HDC starts by mapping data into a high-dimensional space, similar to how neurons in the brain process information. For nominal data (e.g., categories), HDC uses an Item Memory (IM) that maps each category to a randomly chosen atomic hypervector (HV). These HVs are pseudo-orthogonal in high-dimensional spaces, which converge to exact orthogonality with increasing dimensionality. This mapping allows the brain-inspired algorithm to process and compare information efficiently.
Encoding: A Linear Approach
In the case of ordinal or discrete data (e.g., levels of categorization), HDC uses a Continuous Item Memory (CIM) that applies linear mapping of levels to atomic HVs. This approach preserves the natural ordering of categories, ensuring similarities between closer levels are mapped to more similar HVs than further apart levels.
Initial Prototype Construction: Building the Foundation
The next step in HDC is building an initial prototype construction, which involves creating a set of prototypes that represent the categories or levels of data. These prototypes serve as reference points for subsequent computations.
Training: Learning and Adaptation
In the training phase, HDC uses a supervised learning algorithm to adapt the prototype representations based on the given data. This process involves adjusting the prototypes’ weights to minimize the distance between the prototypes and the data points, ensuring accurate classification or regression.
Inference: Making Sense of Complex Data
The final step in HDC is inference, which involves using the trained prototype representations to classify or predict new data points. This process leverages the brain-inspired approach by mapping complex data into a high-dimensional space, where it can be efficiently processed and compared with the prototypes.
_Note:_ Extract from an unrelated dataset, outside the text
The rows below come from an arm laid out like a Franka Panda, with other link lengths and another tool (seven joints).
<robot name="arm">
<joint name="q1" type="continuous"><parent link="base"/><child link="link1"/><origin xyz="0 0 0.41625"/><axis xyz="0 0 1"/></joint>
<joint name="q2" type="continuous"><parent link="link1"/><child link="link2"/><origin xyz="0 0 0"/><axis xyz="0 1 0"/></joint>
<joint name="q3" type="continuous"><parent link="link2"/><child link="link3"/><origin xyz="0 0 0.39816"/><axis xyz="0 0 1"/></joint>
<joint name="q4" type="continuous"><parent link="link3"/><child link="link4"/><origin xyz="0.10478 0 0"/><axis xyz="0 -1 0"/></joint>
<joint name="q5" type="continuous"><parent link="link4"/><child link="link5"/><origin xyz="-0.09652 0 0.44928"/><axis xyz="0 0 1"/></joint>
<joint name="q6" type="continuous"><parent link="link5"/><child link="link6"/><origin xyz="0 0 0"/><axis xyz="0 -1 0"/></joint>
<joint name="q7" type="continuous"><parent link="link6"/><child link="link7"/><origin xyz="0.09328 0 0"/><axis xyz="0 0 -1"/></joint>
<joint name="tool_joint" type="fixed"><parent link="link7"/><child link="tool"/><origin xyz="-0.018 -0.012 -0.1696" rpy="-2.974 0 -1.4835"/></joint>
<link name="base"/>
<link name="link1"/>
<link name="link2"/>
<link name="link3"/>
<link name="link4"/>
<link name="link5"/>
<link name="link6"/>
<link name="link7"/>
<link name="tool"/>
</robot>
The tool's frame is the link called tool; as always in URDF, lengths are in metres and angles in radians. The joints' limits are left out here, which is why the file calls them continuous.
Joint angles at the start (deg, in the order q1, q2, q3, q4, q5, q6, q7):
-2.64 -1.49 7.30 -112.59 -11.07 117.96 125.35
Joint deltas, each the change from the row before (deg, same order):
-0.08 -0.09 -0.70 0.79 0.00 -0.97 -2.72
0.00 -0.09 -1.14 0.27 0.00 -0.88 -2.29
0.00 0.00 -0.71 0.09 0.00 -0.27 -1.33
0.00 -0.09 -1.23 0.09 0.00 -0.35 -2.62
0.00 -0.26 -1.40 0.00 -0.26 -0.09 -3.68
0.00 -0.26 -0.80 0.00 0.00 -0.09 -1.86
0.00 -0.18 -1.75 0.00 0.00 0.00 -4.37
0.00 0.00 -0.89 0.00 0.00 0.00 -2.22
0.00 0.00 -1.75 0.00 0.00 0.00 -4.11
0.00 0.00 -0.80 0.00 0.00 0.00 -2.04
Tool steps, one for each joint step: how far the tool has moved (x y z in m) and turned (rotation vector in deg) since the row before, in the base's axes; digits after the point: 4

Summary: A Brain-Inspired Approach to Efficient Artificial Intelligence
Hyperdimensional computing offers a unique approach to artificial intelligence, inspired by the brain’s efficient processing of complex information. By mapping data into high-dimensional spaces, preserving natural orderings, and adapting prototype representations through supervised learning, HDC provides an energy-efficient and lightweight solution for various applications, including text classification, speech recognition, and more. While HDC is still a relatively new technology, its potential to demystify complex AI concepts and provide practical solutions makes it an exciting area of research to watch.